I don't think the autoignition temperature of E85 is high enough. If it is, it won't be good on the fuel system.
I know of two trials using ethanol fuel in Diesel engines.
ADM (huge agri-business conglomerate) did it in 1992 with some Detroit Diesel engines they converted. The fuel used was 95% ethanol and 5% gasoline. Engines were modified with 23:1 compression (up from 18:1 in the standard 6V-92TA engines), injectors with larger holes, modified ECU, and glow plugs added for cold starts. Engine power was OK for the most part but injectors repeatedly needed to be replaced due to clogging with come coke/gum deposits.

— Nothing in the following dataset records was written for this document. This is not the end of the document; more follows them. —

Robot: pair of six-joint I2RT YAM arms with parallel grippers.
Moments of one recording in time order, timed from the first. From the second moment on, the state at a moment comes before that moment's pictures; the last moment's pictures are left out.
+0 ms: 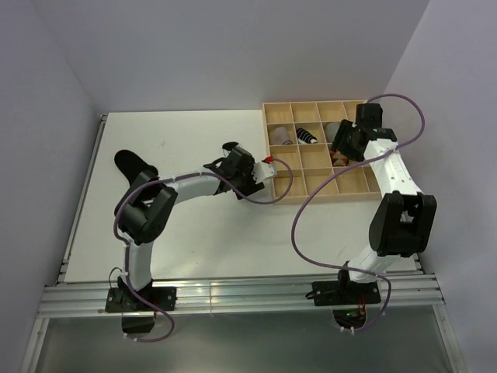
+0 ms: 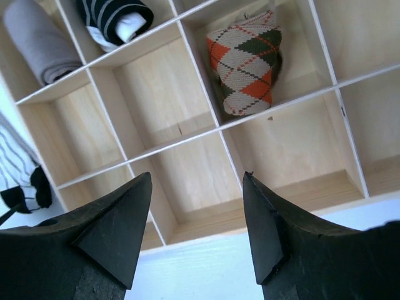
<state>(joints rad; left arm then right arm) -0.72 1.97 1.30 -0.15 0.08 0.55 -0.09 1.62 1.38 -0.65 0.00 0.33</state>
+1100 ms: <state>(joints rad) -0.60 2.20 1.64 -0.44 0.32 0.53 -0.01 1.51 1.31 -0.64 0.00 0.33</state>
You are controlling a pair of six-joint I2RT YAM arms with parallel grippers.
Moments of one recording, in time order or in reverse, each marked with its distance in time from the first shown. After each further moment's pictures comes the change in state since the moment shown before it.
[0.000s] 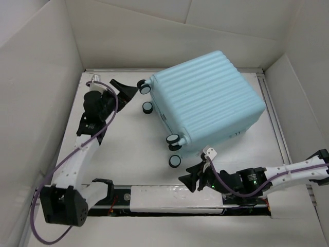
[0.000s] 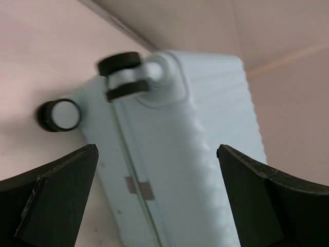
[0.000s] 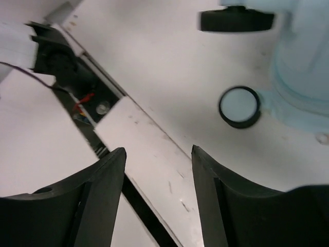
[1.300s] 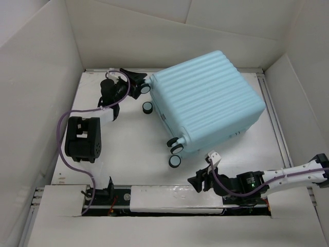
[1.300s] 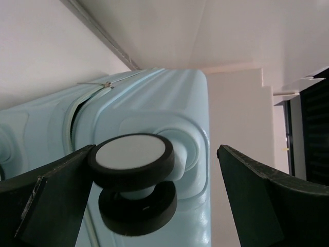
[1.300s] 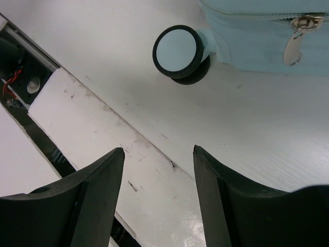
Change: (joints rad) left arm 0.078 0.727 0.150 0.673 0.277 -0.460; right arm -0.031 -0.124 -0.248 -0.098 0.035 0.168
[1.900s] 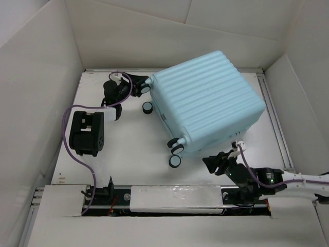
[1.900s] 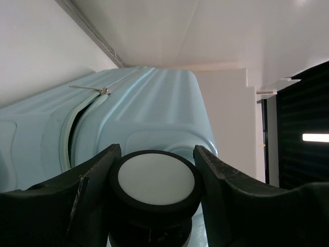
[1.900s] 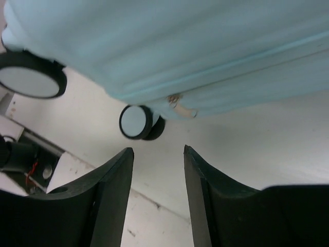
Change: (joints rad) left arm -0.010 0.117 0.040 0.145 0.035 -0.121; right arm -0.161 -0.283 0.048 -0.223 0.139 0.097
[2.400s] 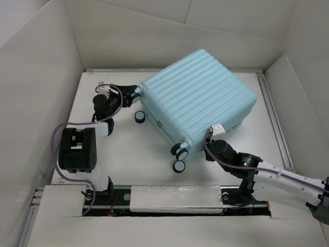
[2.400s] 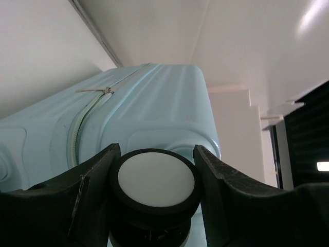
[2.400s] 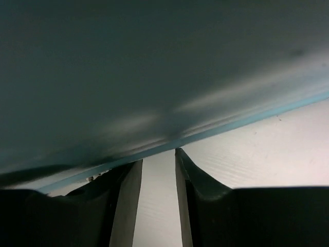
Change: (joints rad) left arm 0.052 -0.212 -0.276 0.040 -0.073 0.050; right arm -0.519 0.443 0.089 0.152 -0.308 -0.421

In modern times, Scania (European truck manufacturer) offers an inline-5 engine for mass transit buses (but maybe they could and would offer it in semis if someone wanted to buy it?) that uses ED95 fuel. The fuel is 95% ethanol and then 5% of an ignition-improver (something with a high cetane number) that also acts as a lubricant and corrosion inhibitor in the fuel system. Maybe the 5% is a mixture of things to do all those jobs, but it's a blended fuel with 95% ethanol. For their engines, compression is all the way up to 28:1 and the exhaust is so clean that I don't think it needs a particulate filter.
There are also some dual-fuel engines that use natural gas. The Napa Valley Wine Train operates a vintage locomotive that uses compressed natural gas. I think the engine has an ECU programmed to always inject Diesel fuel at idle and as an ignition event, and the natural gas is fed into the engine intake through some sort of carburetor or fuel injection that mixes it all in and it's a gas drawn into the cylinders. The compression doesn't ignite the natural gas so they still need a pilot injection of Diesel fuel to ignite each combustion event as if it were like a spark plug. This also has some fall-back operation where they can run out of CNG fuel and switch back to using 100% Diesel in limited circumstances.